Jet fuels are complex mixtures of aliphatic (ALI) and aromatic (ARO) hydrocarbons that vary significantly in individual cytotoxicity and proinflammatory activity in human epidermal keratinocytes (HEK). In order to delineate the toxicological interactions among individual hydrocarbons in a mixture and their contributions to cutaneous toxicity, nine ALI and five ARO hydrocarbons were each divided into five (high/medium/low cytotoxic and strong/weak IL-8 induction) groups and intra/inter-mixed to assess for their mixture effects on HEK mortality and IL-8 release. Addition of single hydrocarbon to JP-8 fuel was also evaluated for their changes in fuel dermatotoxicity. The results indicated that when hydrocarbons were mixed, HEK mortality and IL-8 release were not all predictable by their individual ability affecting these two parameters. The lowest HEK mortality (7%) and the highest IL-8 production were induced with mixtures including high cytotoxic and weak IL-8 inductive ARO hydrocarbons. Antagonistic reactions not consistently correlated with ALI carbon chain length and ARO structure were evident and carried different weight in the overall mixture toxicities. Single addition of benzene, toluene, xylene or ethylbenzene for up to tenfold in JP-8 did not increase HEK mortality while single addition of ALI hydrocarbons exhibited dose-related differential response in IL-8. In an all ALI environment, no single hydrocarbon is the dominating factor in the determination of HEK cytotoxicity while deletion of hexadecane resulted in a 2.5-fold increase in IL-8 production. Overall, decane, undecane and dodecane were the major hydrocarbons associated with high cytotoxicity while tetradecane, pentadecane and hexadecane were those which had the greatest buffering effect attenuating dermatotoxicity. The mixture effects must be considered when evaluating jet fuel toxicity to HEK.

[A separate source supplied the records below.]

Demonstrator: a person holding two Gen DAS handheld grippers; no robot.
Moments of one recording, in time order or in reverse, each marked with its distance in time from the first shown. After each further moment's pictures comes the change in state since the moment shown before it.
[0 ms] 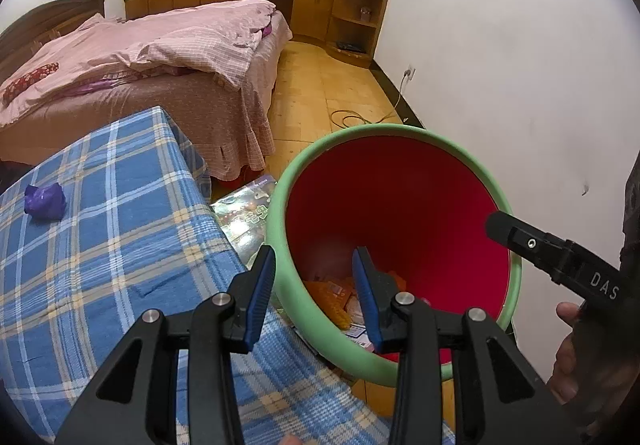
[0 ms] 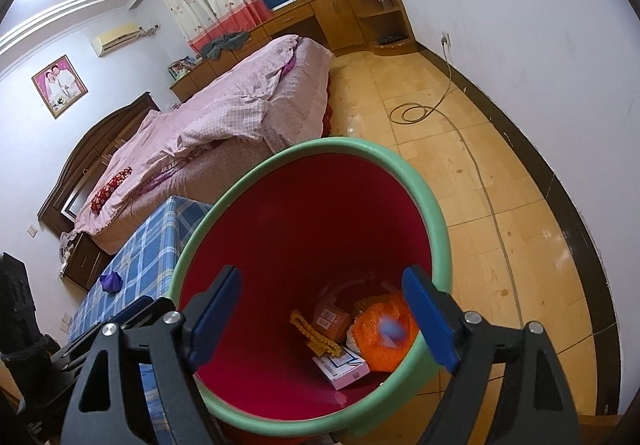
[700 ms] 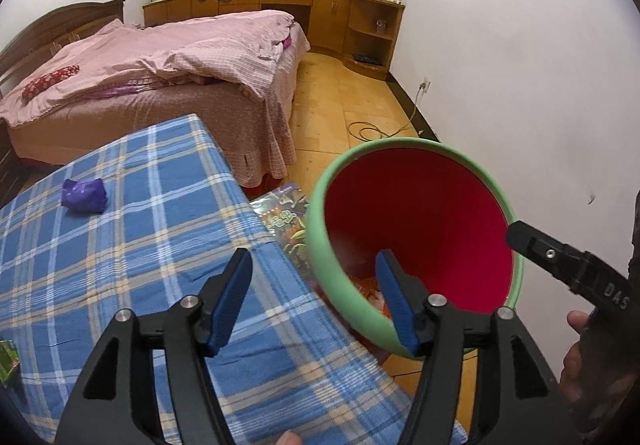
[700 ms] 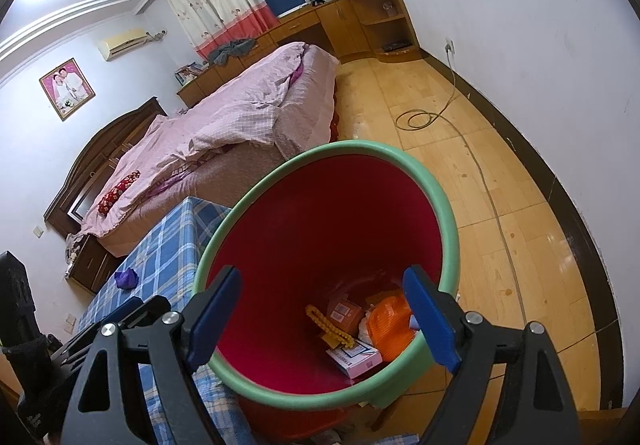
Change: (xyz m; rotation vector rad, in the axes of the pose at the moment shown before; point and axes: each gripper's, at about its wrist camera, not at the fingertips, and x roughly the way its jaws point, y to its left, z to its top) left arm -0.035 0.018 -0.008 -0.022 -0.046 0.063; right arm -0.021 0.015 -0.012 -0.005 -0.029 0.021
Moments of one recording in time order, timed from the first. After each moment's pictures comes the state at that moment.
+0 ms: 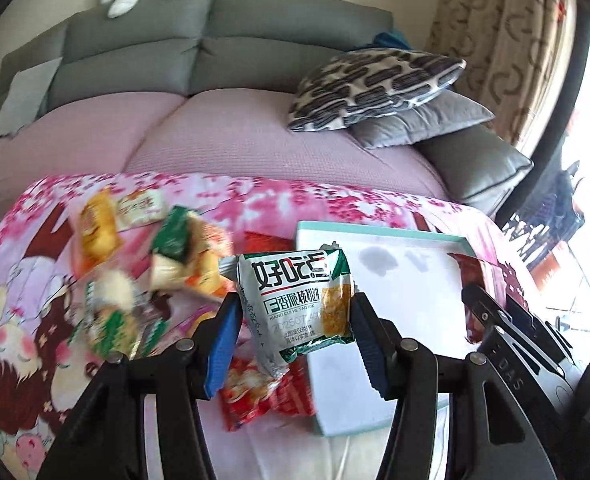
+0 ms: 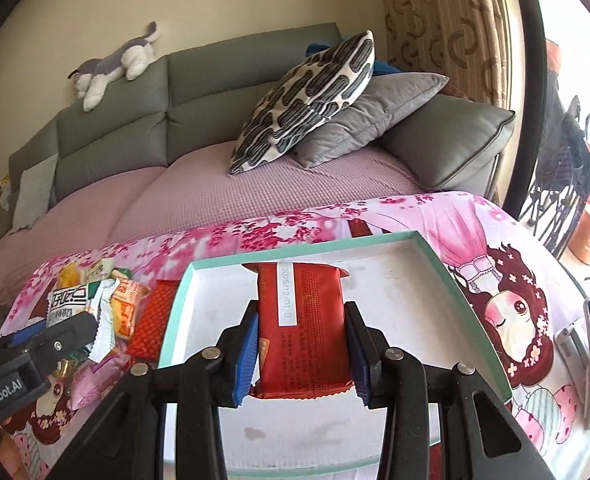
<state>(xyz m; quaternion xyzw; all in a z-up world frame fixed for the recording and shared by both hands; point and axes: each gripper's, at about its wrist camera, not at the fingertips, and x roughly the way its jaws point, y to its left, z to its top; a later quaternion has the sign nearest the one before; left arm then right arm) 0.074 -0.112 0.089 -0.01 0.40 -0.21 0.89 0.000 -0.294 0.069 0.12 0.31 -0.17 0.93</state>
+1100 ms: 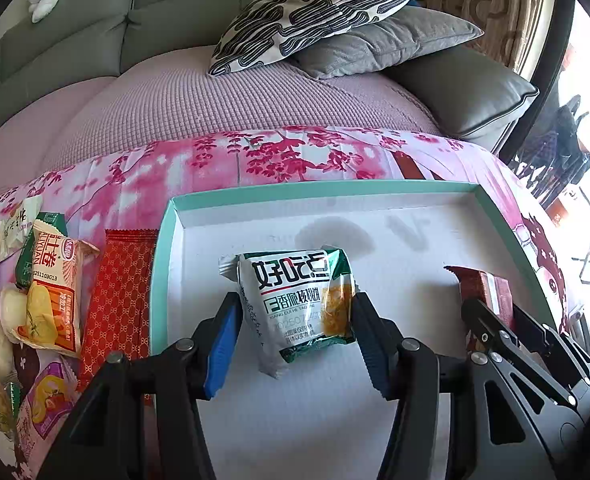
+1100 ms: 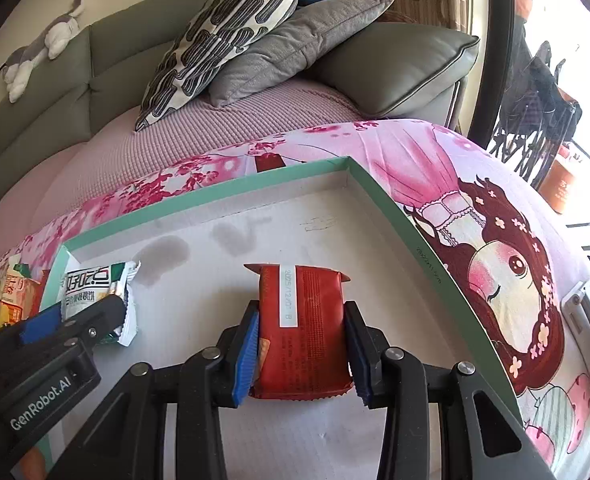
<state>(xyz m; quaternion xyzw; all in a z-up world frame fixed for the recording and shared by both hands) 0.126 -0.229 0.009 0.06 0.46 -0.24 0.85 0.033 -0.369 -0.007 0.15 0.39 -0.24 0.87</state>
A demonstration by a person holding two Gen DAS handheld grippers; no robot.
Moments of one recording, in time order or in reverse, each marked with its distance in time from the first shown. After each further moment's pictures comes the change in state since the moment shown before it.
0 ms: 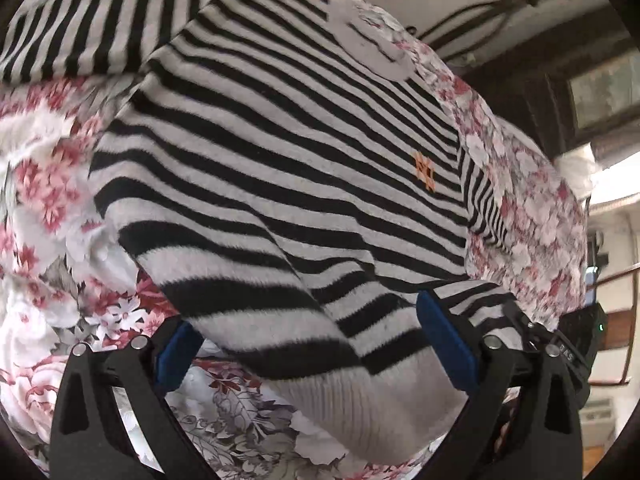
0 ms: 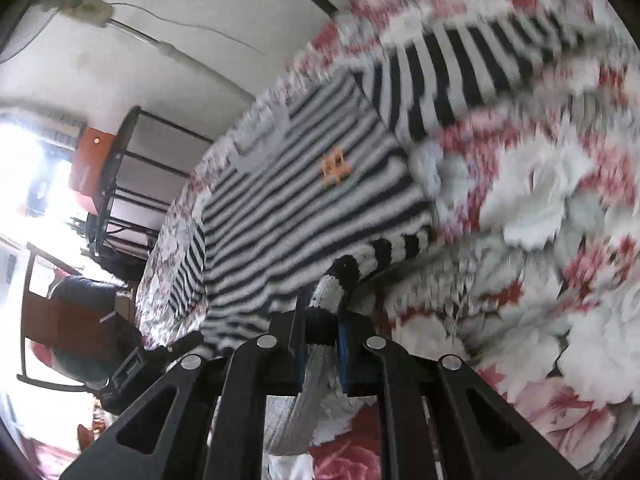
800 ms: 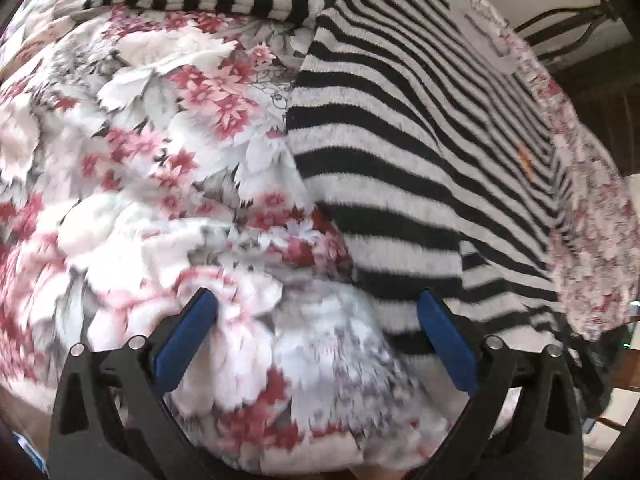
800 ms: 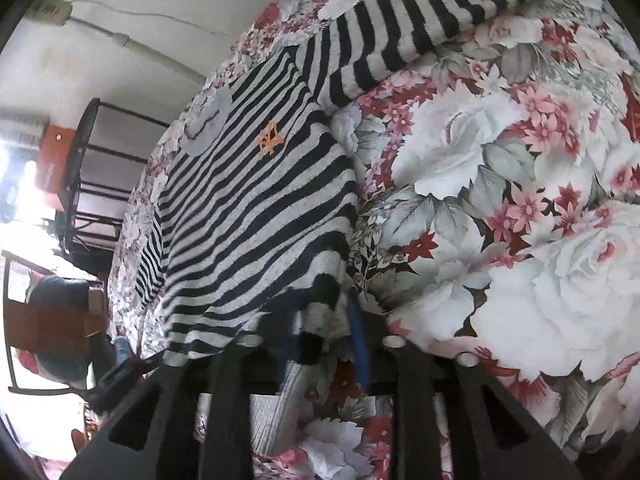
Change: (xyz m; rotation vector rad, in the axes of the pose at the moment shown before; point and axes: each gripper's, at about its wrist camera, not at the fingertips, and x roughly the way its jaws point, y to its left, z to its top) left arm -0.022 0.044 -0.008 -0.141 0.098 0.271; right arm -0.006 -0.025 -0.005 0.050 0.045 -0.128
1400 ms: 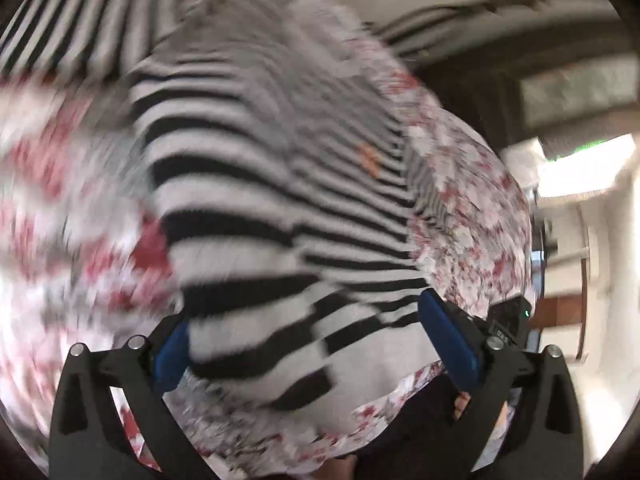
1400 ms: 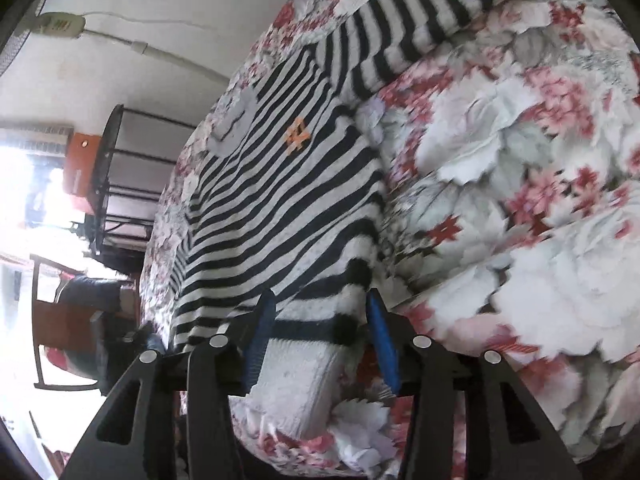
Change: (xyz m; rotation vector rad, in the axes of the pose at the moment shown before) left arm 0.000 -0.038 0.016 0.092 -0.011 -0.498; right arm -0.011 -0.006 -0.010 0.006 0.045 0.115
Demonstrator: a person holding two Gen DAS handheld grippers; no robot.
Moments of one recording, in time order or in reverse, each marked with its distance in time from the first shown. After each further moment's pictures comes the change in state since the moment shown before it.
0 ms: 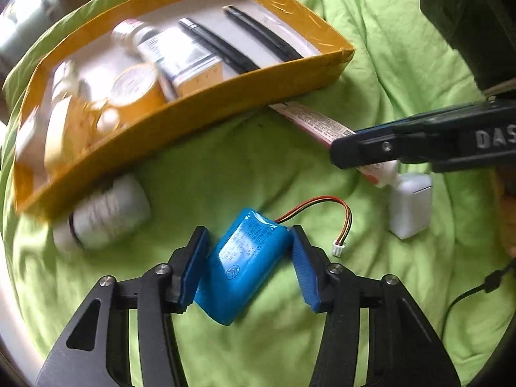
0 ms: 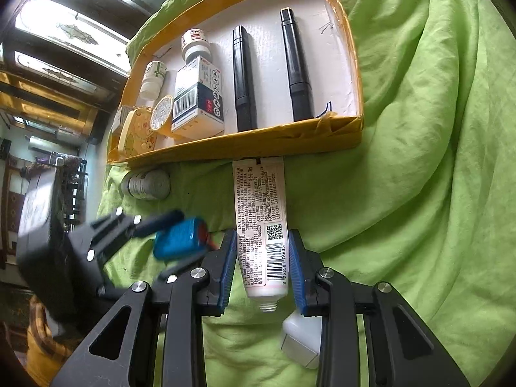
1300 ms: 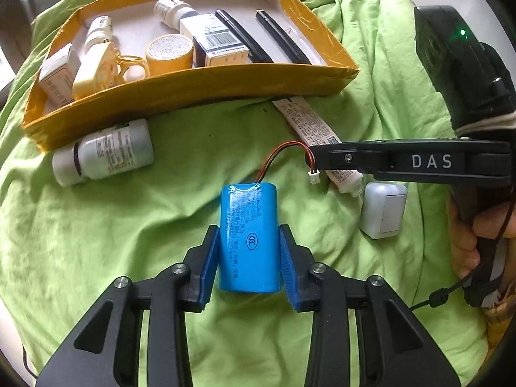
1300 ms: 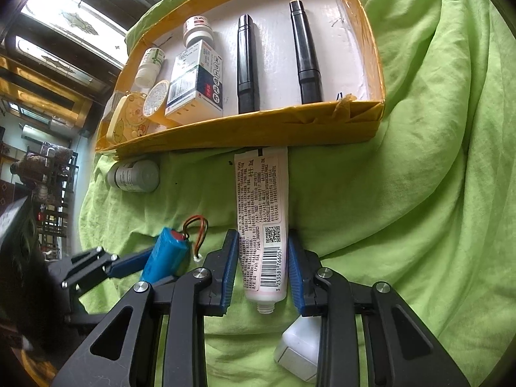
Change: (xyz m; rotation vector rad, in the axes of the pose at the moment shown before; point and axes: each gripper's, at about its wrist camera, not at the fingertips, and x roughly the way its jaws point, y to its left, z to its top) left arm -0.018 0.008 -0.025 -0.196 -0.034 -0.084; right arm 0.015 0.010 -0.005 -0.046 -0.016 -0.052
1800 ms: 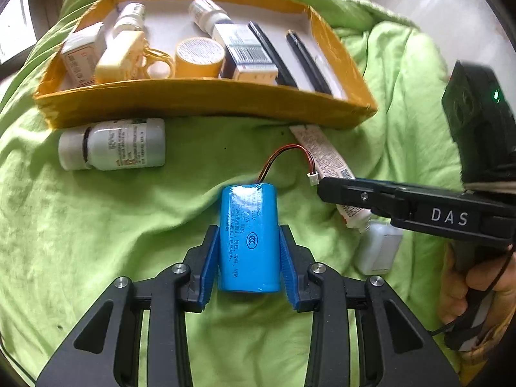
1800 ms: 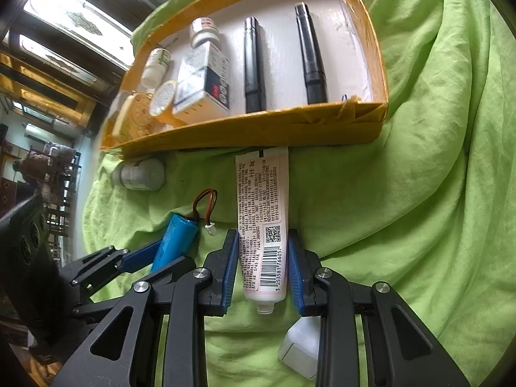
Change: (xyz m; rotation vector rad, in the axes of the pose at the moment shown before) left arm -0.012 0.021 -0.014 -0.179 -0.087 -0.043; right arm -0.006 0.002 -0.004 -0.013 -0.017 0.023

Stress induced in heart and other tissues by rat dermal exposure to JP-8 fuel

Limited information is available regarding the development of systemic organ stress by dermal exposure to JP-8 fuel. In this study, the systemic stress potential of this fuel is evaluated in a rat model subjected to dermal applications of JP-8 for 7 days at 300 microl per day. Tissue histology indicated that JP-8 induces morphological alterations that suggest that tissue stress in the heart is more substantial than stress in the kidney and liver. Immunoblot analysis of tissues revealed increased levels of the inducible heat shock protein 70 (HSP70) in the heart, kidney, and liver after this dermal JP-8 exposure. This exposure also leads to increased levels of heme oxygenase-1 (HO-1/HSP3) in the liver. Additionally during this exposure, a negative regulator of inflammation, IkappaBalpha (inhibitor of NF-kappaB), was increased in the liver, slightly increased in the kidney, and not increased in the heart. Two regions of the rat brain were also examined and HSP70 and IkappaBalpha were increased in the cerebellum but not significantly increased in the cortex. This study indicates dermal JP-8 exposure causes systemic alterations that are associated with cytoprotective activities (e.g., in the liver) as well as potentially toxic mechanisms (heart and kidney).